A proportion of Babesia rossi infections in dogs are classified as complicated. One of the most lethal complications is the acute lung injury (ALI) and acute respiratory destress syndrome (ARDS). Patients affected by this complication usually succumb within 24 hours and there are similarities between this disease and malaria associated ALI and ARDS in humans, both rapidly fatal conditions. Both diseases are caused by haemoprotozoal parasites transmitted by insect vectors, namely ticks for babesiosis and mosquitoes for malaria.
The pulmonary pathology of complicated babesiosis is poorly described and the aim of this study is to provide a thorough histomorphological analysis with immunohistochemical labelling of leukocytes to further define the immune cell population.
The left caudal lung lobes from 11 Babesia rossi infected dogs and 4 healthy controls were examined with standard light microscopy and immunohistochemical markers applied. Markers included CD204 (resident tissue macrophages and dendritic cells), MAC387 (monocyte-macrophages of bone marrow origin), CD3 (mature T-lymphocytes), CD20 (mature B-lymphocytes and normal plasma cells), Mum-1 (plasma cells) and PAX-5 (immature and mature B-lymphocytes).

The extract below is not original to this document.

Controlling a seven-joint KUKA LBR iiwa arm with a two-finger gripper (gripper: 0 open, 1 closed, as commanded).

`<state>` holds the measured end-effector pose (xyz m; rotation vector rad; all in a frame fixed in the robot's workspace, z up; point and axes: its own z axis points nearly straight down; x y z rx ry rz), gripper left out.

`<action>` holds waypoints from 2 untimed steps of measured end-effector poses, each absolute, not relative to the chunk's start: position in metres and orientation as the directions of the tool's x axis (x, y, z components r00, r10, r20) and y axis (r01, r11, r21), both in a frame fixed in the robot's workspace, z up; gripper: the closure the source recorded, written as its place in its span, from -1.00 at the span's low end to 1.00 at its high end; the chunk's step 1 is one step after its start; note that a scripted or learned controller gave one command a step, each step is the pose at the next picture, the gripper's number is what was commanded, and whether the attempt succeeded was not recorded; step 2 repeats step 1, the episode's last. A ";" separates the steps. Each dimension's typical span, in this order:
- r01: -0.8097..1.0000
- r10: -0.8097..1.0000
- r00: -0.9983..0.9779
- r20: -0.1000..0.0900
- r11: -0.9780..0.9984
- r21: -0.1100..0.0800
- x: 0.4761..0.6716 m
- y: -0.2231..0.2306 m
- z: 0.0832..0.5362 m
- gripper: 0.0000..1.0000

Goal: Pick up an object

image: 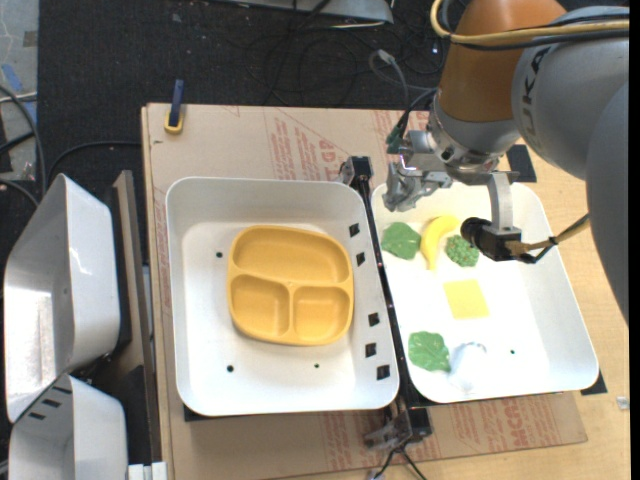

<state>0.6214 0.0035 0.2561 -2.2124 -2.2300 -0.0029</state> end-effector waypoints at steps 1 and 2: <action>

Histopathology showed a severe increase in monocyte-macrophages within the alveolar walls and lumens. This was invariably accompanied by alveolar oedema as well as multifocal to coalescing areas of haemorrhage. Immunohistochemical labelling showed a significant increase in MAC387, CD204 and CD3 positive cells in the infected cases compared to healthy control dogs.
This study provided novel insights into the pathology of and similarities between babesia and malaria associated ALI/ARDS in dogs and humans, respectively. Further fine ultrastructural examination of the pulmonary vascular endothelium is required in future studies.
Dissertation (MMedVet (Pathology))--University of Pretoria, 2019.